Embraer, the world’s fourth-largest planemaker, rallied to an eight-month high after signing a $4 billion contract with Republic Airways Holdings Inc. Homebuilder Cyrela Brazil Realty SA led gains among companies that depend on domestic demand as the MSCI Brazil/Consumer Discretionary Index rose the most among 10 industry groups. State-controlled power utility Centrais Eletricas Brasileiras SA declined for a second day.
The Bovespa rose 0.3 percent to 62,132.21 at 1:20 p.m. in Sao Paulo. Thirty-four stocks advanced on the gauge while 30 declined. The real climbed 0.2 percent to 2.0311 per dollar.
Rousseff said yesterday that rate cuts taking effect today will pare consumers’ power costs by 18 percent and those for industry by 32 percent, compared with the reductions of 16.2 percent and 28 percent she announced in September.
“Dilma’s announcement has the goal of boosting growth in the country,” Andre Perfeito, the chief economist at Gradual Investimentos, said by phone from Sao Paulo.
Embraer rose 9.4 percent to 16 reais.

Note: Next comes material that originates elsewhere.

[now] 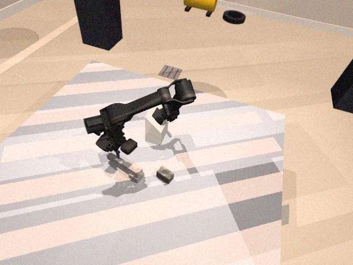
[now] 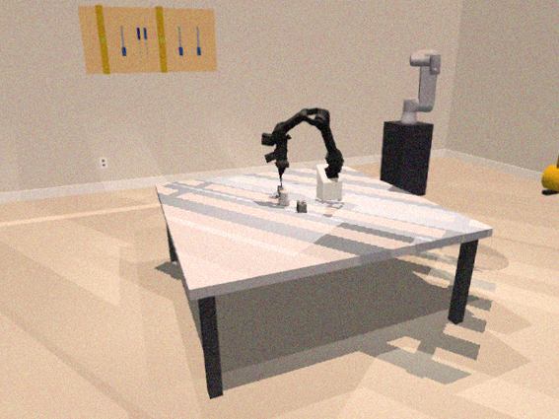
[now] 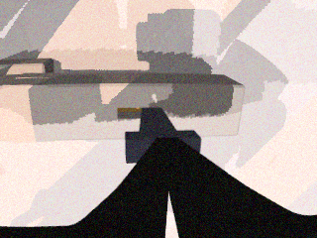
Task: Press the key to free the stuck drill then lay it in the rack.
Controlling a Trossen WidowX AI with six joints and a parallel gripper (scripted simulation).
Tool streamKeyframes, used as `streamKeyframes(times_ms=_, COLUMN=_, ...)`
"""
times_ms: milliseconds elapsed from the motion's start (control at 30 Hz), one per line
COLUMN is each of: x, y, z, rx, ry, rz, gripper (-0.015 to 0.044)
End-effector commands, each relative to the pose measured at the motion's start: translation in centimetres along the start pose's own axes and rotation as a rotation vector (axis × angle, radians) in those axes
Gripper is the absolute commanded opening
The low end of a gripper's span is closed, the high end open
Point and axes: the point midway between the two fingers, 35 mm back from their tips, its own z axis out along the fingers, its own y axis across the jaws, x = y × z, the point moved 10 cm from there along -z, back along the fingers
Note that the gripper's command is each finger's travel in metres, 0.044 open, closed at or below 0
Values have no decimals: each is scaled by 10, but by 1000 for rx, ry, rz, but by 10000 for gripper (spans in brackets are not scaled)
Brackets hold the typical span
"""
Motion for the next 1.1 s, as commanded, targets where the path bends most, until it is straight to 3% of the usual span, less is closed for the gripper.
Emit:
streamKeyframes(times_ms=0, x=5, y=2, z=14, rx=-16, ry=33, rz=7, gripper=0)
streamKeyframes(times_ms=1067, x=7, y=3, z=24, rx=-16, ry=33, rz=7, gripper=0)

A close at that level would be the highest since May 7.
Cyrela gained 2.3 percent to 18.41 reais. The MSCI Brazil/Consumer Discretionary Index climbed 1.3 percent, poised for the highest close since Jan. 10.
Brazil’s move to reduce energy prices is part of an interventionist policy Rousseff has used to try to spur a rebound and boost competitiveness in Latin America’s biggest economy. Other measures have included cutting taxes on consumer goods and increasing tariffs on imports.

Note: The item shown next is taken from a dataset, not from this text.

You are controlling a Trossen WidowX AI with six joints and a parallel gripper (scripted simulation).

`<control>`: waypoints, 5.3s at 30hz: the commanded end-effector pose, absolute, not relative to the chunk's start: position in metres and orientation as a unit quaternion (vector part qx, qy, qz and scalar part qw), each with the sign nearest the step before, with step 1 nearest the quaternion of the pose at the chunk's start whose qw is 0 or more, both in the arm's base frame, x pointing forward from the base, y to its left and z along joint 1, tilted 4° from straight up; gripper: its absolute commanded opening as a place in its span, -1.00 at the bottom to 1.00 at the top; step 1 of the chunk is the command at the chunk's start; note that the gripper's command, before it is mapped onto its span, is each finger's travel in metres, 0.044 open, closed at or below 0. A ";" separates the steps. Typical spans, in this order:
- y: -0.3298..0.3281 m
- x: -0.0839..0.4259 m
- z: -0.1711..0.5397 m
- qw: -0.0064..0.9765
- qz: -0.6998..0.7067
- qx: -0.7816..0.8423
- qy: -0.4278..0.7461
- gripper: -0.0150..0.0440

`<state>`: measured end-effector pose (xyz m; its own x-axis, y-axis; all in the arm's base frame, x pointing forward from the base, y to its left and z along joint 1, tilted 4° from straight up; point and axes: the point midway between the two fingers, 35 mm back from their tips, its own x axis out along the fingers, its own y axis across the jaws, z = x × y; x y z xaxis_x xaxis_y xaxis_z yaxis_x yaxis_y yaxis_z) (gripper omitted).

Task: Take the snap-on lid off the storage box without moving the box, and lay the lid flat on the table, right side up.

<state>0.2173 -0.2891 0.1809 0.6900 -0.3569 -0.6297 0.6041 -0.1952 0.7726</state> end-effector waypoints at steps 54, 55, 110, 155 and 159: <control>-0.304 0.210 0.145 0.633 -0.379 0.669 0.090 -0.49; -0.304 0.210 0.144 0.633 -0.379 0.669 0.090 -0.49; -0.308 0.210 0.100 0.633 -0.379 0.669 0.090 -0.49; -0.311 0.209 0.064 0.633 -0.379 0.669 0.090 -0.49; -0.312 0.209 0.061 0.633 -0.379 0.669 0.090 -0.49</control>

The economy expanded an estimated 1 percent last year, according to the central bank, the slowest in three years. Annual inflation accelerated for a fourth straight month to 6.02 percent, the fastest pace in a year, the national statistics agency reported yesterday.
Voting shares of Eletrobras, as Centrais Eletricas is also known, dropped 3.3 percent to 7.58 reais.
“Power utilities have been suffering a lot because of these measures, and today’s decline is a reaction to the latest announcement,” Luis Gustavo Pereira, an analyst at Futura Corretora in Sao Paulo, said in a telephone interview.
The Bovespa entered a bull market on Jan. 3 after rising 21 percent from last year’s low on June 5 as stimulus from central banks around the world eased concern economic growth might miss expectations while borrowing costs at a record low in Brazil boosted equity demand. The index has since pared its advance to 18 percent.
Brazil’s benchmark equity gauge trades at 11.5 times analysts’ earnings estimates for the next four quarters, compared with 10.9 for MSCI’s measure of 21 developing nations’ equities, data compiled by Bloomberg show.
Trading volume of stocks in Sao Paulo yesterday was 5.9 billion reais, compared with a daily average of 7.25 billion reais in 2012, according to data compiled by the exchange.